__DIRECTIONS__. Find every line below where the string "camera" shows up, and copy those lines.

__RECORDS TO PROCESS__.
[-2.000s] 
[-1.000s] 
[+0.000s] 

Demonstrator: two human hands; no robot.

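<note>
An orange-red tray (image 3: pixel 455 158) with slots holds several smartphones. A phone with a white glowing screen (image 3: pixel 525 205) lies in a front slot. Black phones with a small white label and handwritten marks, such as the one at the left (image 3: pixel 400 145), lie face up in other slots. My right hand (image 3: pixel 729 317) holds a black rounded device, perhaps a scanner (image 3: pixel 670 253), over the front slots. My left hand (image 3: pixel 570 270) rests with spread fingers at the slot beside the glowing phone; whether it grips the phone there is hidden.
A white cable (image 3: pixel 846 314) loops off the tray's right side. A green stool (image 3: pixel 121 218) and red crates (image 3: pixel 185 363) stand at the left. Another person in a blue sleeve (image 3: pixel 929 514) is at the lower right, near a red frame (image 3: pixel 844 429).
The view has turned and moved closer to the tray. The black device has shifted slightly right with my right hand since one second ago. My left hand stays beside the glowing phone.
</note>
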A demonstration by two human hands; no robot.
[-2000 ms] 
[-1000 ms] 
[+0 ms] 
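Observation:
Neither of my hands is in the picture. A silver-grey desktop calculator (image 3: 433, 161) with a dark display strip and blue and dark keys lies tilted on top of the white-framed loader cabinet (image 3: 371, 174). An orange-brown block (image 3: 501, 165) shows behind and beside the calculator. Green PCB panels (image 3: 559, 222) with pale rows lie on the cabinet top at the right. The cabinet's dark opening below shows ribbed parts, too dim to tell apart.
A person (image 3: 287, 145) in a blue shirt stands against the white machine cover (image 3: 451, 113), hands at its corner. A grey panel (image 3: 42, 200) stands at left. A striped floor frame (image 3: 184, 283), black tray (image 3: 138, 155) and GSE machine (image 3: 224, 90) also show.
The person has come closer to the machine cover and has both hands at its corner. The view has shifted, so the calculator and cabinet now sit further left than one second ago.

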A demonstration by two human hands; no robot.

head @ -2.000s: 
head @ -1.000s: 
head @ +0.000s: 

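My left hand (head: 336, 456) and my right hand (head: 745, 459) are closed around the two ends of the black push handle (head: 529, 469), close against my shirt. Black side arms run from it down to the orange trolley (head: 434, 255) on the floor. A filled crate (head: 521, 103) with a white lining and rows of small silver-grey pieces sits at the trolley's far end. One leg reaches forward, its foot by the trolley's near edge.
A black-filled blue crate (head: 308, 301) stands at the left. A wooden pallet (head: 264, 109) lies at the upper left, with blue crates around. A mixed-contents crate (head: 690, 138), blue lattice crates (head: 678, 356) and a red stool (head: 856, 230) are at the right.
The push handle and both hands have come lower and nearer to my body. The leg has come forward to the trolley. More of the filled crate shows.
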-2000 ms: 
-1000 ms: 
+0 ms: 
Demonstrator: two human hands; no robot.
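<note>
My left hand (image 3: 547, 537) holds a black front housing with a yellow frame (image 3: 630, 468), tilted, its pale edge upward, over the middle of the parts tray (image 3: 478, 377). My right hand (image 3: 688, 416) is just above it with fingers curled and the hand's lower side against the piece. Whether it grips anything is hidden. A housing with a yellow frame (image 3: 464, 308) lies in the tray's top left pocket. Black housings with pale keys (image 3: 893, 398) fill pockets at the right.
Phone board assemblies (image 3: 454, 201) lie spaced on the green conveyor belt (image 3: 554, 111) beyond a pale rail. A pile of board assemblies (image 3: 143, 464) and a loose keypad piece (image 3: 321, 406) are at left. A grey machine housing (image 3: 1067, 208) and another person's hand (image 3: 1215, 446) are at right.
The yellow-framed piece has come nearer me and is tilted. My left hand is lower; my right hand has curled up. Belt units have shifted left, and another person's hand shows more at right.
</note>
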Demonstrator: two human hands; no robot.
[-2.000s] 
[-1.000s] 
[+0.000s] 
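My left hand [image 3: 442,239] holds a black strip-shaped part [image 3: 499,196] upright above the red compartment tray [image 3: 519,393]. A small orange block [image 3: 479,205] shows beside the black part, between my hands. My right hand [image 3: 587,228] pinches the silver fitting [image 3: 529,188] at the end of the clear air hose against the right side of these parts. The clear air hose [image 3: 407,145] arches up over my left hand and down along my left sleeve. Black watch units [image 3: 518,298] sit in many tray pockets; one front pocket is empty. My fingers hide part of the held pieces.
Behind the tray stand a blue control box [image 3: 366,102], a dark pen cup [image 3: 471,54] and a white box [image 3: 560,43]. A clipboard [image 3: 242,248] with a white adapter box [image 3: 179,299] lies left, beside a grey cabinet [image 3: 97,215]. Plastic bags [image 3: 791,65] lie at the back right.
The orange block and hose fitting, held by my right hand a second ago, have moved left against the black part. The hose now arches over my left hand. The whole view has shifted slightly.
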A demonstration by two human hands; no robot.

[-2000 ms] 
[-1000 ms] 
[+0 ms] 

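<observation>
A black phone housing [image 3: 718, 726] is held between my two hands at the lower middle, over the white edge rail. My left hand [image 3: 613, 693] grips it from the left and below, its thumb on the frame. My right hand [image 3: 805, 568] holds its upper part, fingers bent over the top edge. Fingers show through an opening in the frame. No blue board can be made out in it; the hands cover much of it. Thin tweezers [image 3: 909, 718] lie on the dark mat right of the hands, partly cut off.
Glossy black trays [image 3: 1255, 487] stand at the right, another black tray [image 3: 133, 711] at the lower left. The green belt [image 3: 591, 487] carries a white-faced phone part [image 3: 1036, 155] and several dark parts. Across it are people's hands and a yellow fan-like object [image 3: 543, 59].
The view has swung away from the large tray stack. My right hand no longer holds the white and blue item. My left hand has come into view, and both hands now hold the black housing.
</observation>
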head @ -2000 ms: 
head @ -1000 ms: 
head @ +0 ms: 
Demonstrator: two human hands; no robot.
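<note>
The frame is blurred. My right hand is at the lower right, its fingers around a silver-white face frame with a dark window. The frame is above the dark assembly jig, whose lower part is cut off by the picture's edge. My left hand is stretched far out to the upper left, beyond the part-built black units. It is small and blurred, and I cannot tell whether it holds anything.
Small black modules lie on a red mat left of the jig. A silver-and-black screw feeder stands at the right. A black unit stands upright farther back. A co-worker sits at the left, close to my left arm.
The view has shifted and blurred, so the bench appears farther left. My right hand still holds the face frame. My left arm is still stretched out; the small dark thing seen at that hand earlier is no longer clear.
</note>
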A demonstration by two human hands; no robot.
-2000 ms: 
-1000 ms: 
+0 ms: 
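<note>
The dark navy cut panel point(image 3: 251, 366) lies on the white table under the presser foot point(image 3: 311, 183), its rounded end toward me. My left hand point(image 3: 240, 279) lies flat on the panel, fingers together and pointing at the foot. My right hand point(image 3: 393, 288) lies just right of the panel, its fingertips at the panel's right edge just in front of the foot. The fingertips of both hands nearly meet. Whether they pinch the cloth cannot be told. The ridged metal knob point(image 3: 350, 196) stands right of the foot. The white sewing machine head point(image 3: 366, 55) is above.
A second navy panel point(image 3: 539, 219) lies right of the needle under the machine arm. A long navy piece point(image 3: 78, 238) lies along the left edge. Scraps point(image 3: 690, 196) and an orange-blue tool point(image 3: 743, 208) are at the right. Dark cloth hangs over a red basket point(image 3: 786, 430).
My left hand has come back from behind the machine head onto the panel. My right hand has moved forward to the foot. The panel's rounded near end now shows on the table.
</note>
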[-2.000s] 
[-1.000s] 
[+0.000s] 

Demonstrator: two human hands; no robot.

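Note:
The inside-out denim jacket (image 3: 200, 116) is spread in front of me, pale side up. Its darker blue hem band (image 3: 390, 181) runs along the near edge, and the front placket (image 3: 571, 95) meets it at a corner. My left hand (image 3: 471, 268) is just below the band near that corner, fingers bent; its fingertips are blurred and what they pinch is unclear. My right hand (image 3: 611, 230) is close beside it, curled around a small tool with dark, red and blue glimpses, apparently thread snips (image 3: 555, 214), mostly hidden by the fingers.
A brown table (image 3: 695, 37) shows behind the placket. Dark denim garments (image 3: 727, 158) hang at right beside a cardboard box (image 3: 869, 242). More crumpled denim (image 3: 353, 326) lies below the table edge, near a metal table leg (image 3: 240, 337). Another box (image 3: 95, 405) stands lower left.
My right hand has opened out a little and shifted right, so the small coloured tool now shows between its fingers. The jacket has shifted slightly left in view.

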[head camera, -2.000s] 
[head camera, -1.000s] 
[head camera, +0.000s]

__PROBLEM SOLUTION__.
[head camera, -2.000s] 
[head camera, -1.000s] 
[head camera, +0.000s]

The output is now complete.